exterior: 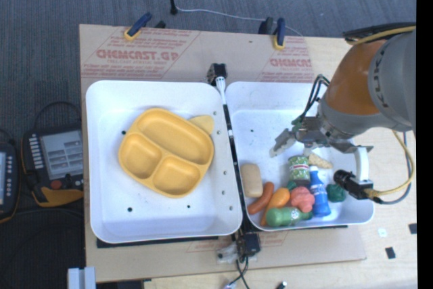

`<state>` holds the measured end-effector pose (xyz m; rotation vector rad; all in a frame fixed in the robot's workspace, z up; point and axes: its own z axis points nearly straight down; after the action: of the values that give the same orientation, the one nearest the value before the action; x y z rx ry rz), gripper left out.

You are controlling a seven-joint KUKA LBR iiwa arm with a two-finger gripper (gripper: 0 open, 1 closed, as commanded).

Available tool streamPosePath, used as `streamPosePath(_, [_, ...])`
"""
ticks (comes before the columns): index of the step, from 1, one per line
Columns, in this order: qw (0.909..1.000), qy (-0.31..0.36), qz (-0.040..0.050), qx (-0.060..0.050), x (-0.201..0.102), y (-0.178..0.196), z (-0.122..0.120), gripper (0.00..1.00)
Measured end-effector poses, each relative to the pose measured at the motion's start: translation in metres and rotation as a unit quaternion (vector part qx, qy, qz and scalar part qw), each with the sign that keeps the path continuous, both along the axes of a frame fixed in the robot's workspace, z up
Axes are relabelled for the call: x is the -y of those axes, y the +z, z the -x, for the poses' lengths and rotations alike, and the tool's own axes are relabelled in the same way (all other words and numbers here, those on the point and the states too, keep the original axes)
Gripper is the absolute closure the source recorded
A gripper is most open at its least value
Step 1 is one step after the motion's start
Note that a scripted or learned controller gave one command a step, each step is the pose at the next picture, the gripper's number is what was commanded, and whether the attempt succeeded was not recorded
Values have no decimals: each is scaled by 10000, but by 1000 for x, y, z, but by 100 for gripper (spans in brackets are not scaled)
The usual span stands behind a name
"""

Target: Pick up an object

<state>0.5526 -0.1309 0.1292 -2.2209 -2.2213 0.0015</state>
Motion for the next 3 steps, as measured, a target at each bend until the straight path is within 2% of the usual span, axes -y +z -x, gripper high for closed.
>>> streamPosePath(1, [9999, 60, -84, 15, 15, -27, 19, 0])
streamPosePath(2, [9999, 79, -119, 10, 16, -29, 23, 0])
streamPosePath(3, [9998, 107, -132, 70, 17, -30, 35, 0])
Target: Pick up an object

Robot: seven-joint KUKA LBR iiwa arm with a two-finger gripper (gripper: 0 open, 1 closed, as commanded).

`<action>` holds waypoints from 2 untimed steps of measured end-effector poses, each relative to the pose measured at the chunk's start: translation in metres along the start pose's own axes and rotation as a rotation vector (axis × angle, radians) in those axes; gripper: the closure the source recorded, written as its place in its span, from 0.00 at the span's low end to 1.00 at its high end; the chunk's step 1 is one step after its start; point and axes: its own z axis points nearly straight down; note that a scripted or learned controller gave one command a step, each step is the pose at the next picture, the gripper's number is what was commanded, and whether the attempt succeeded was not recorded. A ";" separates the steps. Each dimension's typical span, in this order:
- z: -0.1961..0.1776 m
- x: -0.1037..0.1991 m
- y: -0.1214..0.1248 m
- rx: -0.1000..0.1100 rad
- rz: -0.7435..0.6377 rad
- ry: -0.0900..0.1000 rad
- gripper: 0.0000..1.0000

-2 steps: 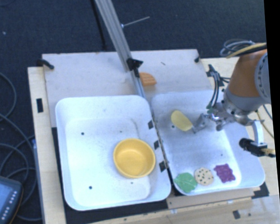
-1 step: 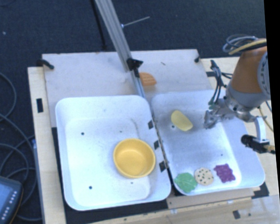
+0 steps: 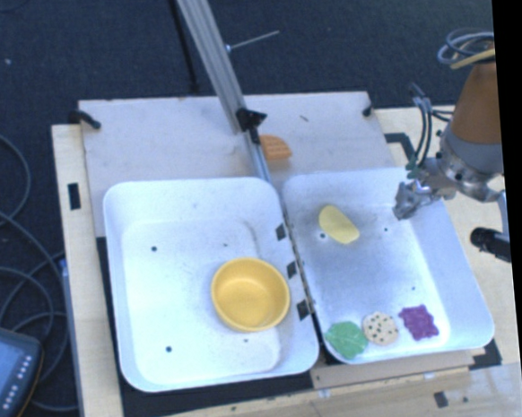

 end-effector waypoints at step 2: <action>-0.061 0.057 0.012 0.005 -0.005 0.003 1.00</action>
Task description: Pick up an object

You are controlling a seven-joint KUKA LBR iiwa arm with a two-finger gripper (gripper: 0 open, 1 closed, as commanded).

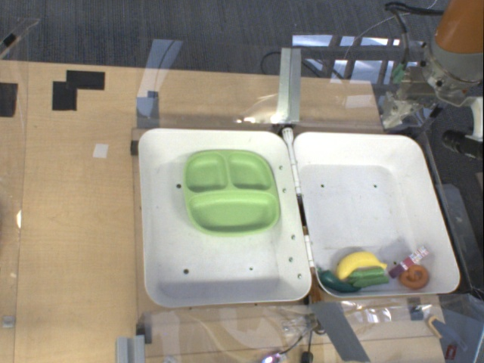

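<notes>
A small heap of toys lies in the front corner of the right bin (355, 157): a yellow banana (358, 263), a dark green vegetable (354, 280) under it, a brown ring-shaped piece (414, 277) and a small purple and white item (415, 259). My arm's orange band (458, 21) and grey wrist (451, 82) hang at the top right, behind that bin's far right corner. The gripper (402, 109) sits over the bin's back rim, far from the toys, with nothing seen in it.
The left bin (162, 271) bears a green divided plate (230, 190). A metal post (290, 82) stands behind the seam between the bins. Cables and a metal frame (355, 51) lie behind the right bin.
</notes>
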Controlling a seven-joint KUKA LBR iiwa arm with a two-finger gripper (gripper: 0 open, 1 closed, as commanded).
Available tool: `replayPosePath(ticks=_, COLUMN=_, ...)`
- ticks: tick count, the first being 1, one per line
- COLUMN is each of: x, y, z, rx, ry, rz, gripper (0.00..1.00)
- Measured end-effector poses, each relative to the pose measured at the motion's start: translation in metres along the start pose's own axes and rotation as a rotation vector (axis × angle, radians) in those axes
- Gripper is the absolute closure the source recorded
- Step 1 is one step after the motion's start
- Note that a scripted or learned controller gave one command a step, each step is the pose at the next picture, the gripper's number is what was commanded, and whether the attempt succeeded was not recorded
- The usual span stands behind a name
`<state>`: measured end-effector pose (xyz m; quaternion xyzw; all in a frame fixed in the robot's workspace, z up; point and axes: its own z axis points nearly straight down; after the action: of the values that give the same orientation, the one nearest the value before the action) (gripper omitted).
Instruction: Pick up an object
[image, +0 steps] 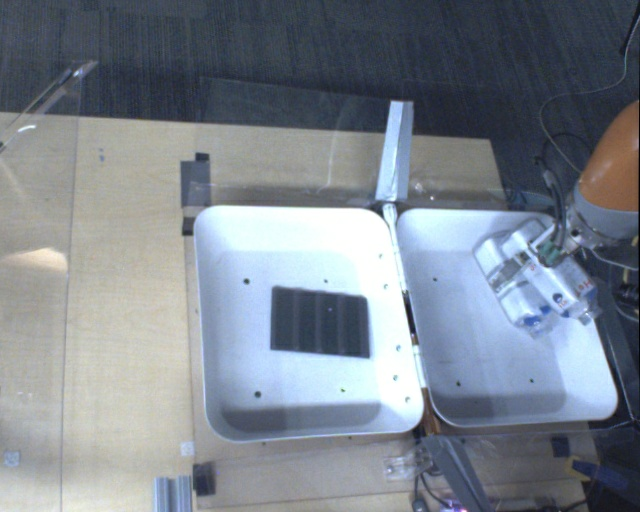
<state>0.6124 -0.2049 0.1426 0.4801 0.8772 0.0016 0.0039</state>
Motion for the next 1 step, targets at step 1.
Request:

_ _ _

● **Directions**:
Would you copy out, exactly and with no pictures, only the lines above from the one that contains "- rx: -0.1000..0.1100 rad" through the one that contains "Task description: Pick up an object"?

● **Answer to the problem**:
- rx: -0.1000..0.1100 rad
- rz: -0.7435..0.6377 rad
- ry: -0.0900..0.1000 rad
- gripper: 0.0000..1.0000

-2 steps: 
-1 step: 
+0 steps: 

 end-effector waypoints at step 2: <action>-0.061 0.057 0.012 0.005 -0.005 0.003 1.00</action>
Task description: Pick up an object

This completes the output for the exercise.